▶ **What is needed**
Print the data exactly. Pictures stay out.
══════════════════════════════
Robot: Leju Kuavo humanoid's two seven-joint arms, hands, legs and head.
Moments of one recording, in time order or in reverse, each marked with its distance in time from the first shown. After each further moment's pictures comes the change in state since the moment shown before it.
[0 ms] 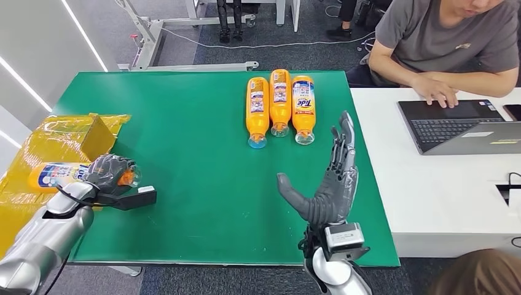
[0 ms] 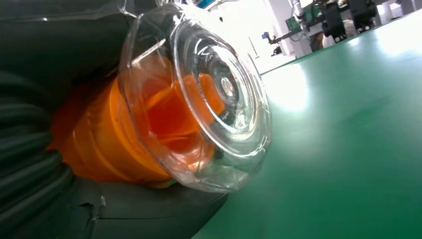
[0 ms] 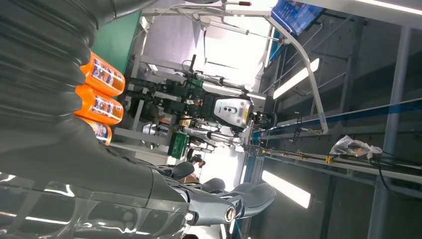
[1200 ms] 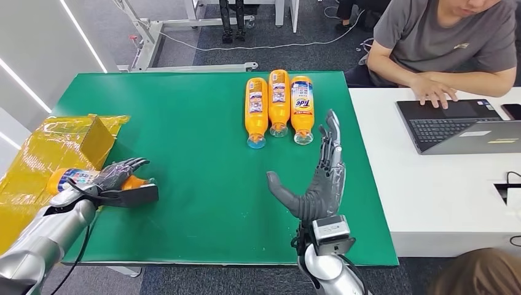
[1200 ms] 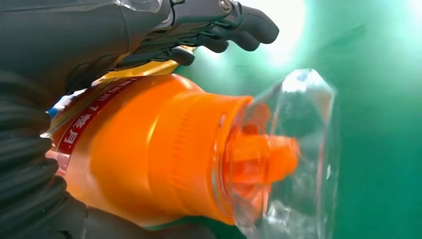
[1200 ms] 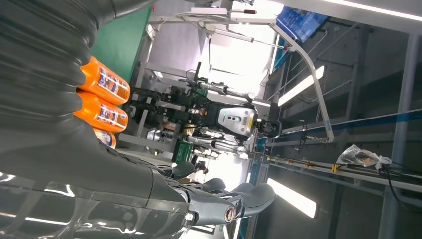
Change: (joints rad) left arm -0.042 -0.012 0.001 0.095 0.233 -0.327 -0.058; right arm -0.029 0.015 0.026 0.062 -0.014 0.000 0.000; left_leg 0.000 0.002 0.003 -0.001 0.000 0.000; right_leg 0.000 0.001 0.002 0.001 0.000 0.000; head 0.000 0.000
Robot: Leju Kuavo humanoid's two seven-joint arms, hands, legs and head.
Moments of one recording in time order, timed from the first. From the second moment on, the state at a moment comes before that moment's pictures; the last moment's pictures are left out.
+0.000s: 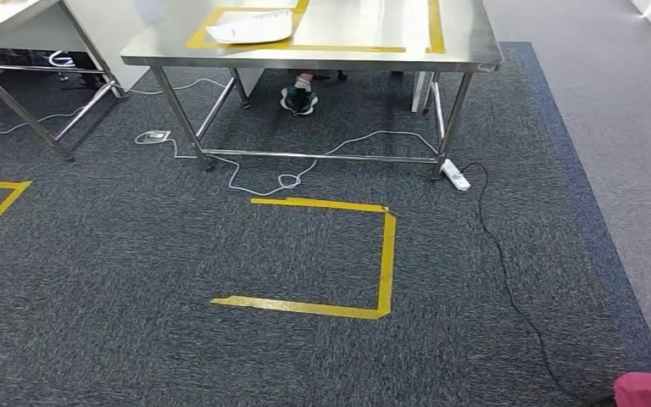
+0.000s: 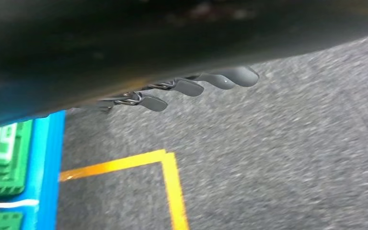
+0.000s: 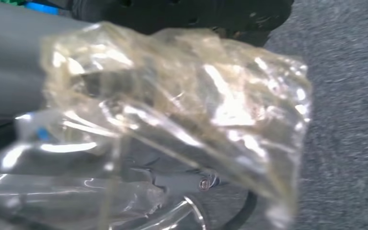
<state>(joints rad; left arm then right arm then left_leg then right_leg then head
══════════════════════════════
▶ **Response**
Robot: Leju Kuavo humanoid's two seven-joint arms, hands, legs and head.
Moments of one recording, in time order or in reverse, each marked with its distance in time from the first shown. After each further moment's pictures comes the change in state since the moment shown before it.
[0 ms] 
[0 ms] 
[0 ms] 
[1200 ms] 
[1200 ms] 
[1200 ms] 
Change: (joints rad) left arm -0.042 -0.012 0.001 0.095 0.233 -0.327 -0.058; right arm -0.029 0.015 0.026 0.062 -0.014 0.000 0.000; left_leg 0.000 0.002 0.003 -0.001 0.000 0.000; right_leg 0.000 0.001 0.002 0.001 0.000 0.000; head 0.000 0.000
Robot: Leju Kuavo humanoid's two seven-joint arms, hands, legs and head.
Moments of one recording in time order, timed from the first. From the second moment on, the state at a moment comes before that moment's pictures; the last moment's pictures are left out.
+0.000s: 
+0.000s: 
+0.000s: 
<state>(joints rad; left arm then right arm then left_leg then right_leg then head

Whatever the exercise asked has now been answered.